Go to the line holding "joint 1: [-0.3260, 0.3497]" in the entries below and write out exactly every line down to and including the line holding "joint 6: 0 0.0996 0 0".

◇ ◇ ◇ ◇ ◇

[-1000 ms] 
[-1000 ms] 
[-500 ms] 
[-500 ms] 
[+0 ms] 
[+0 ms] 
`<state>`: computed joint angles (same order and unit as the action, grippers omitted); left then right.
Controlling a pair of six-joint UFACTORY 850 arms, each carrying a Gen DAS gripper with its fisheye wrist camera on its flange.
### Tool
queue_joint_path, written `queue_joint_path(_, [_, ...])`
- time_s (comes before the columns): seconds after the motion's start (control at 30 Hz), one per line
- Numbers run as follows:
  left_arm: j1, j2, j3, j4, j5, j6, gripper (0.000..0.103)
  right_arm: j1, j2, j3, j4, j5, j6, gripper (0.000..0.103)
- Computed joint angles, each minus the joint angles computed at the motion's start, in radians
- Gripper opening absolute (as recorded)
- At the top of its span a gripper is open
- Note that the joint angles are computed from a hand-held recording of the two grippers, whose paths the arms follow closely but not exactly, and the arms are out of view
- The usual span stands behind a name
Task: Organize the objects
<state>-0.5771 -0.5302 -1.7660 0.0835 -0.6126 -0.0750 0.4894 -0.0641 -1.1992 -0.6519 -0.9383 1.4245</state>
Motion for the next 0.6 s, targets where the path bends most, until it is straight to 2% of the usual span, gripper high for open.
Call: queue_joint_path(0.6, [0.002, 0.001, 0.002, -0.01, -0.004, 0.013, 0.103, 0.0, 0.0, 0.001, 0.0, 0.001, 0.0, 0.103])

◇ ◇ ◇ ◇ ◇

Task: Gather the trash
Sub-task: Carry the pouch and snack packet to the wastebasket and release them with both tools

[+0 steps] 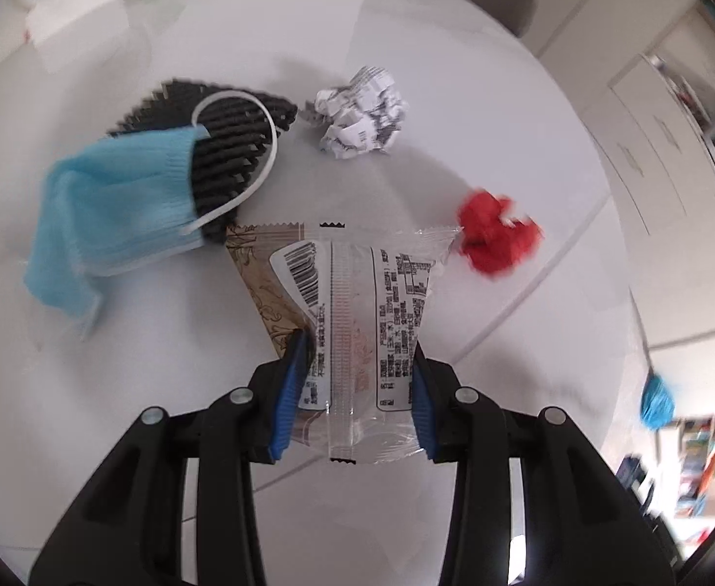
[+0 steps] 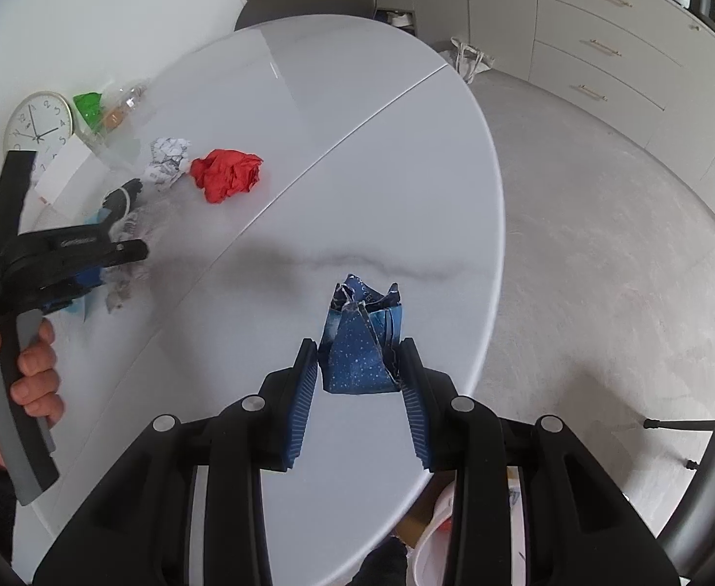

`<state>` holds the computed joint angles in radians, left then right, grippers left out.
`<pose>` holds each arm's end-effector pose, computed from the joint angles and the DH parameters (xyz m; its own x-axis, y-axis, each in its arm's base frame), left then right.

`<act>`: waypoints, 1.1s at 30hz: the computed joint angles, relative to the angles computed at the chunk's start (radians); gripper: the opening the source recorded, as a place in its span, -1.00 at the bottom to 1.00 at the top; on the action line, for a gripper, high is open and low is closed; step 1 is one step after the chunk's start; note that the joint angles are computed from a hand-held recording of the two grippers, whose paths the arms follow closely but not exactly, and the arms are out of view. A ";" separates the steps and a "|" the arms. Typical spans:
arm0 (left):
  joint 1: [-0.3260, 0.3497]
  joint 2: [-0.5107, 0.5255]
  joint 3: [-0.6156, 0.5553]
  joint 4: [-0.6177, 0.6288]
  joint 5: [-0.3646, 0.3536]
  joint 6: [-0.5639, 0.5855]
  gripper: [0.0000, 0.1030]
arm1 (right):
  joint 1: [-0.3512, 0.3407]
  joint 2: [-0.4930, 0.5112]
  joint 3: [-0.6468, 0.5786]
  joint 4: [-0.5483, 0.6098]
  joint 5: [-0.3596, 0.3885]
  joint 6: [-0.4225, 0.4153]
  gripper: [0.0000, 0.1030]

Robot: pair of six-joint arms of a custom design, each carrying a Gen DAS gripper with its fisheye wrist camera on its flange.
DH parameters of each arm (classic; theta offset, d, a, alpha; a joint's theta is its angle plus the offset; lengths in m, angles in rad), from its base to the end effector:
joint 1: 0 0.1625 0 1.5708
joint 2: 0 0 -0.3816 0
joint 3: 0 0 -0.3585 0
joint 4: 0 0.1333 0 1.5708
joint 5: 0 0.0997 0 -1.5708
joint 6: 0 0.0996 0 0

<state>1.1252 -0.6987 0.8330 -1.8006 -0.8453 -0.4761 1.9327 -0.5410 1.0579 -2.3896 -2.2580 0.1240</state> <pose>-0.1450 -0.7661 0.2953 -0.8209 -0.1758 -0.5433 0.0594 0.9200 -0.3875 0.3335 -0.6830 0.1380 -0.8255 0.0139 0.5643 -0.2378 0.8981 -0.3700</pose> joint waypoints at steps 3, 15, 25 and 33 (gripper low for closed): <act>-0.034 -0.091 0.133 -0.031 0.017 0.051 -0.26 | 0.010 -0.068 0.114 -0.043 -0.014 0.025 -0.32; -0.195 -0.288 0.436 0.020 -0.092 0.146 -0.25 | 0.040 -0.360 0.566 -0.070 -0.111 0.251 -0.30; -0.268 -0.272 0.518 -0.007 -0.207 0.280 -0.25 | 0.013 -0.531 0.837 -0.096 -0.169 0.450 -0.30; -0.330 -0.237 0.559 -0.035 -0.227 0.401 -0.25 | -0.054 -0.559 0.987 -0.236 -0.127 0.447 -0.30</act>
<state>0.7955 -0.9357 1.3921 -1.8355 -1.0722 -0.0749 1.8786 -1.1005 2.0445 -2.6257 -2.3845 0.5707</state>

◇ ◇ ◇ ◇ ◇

* [Final answer]:
  joint 1: [-0.3260, 0.3497]
  joint 2: [-0.5107, 0.5255]
  joint 3: [-0.6156, 0.5553]
  joint 4: [-0.6177, 0.6288]
  joint 5: [-0.3646, 0.3536]
  joint 6: [-0.5639, 0.5855]
  gripper: [0.0000, 0.1030]
arm1 (right):
  joint 1: [-0.3512, 0.3407]
  joint 2: [-0.4930, 0.5112]
  joint 3: [-0.6468, 0.5786]
  joint 4: [-0.5483, 0.6098]
  joint 5: [-0.3596, 0.3885]
  joint 6: [-0.4225, 0.4153]
  gripper: [0.0000, 0.1030]

Robot: pair of six-joint arms of a custom design, each carrying a Gen DAS gripper with its fisheye wrist camera on its flange.
DH parameters of each arm (classic; theta offset, d, a, alpha; a joint's theta is its angle plus the offset; lengths in m, angles in rad), from its base to the end effector:
joint 1: 0 0.1625 0 1.5708
joint 2: 0 0 -0.3816 0
joint 3: 0 0 -0.3585 0
joint 4: 0 0.1333 0 1.5708
joint 5: 0 0.0997 0 -1.5708
joint 6: 0 0.0996 0 0

The answer is complete, and the exercise is done.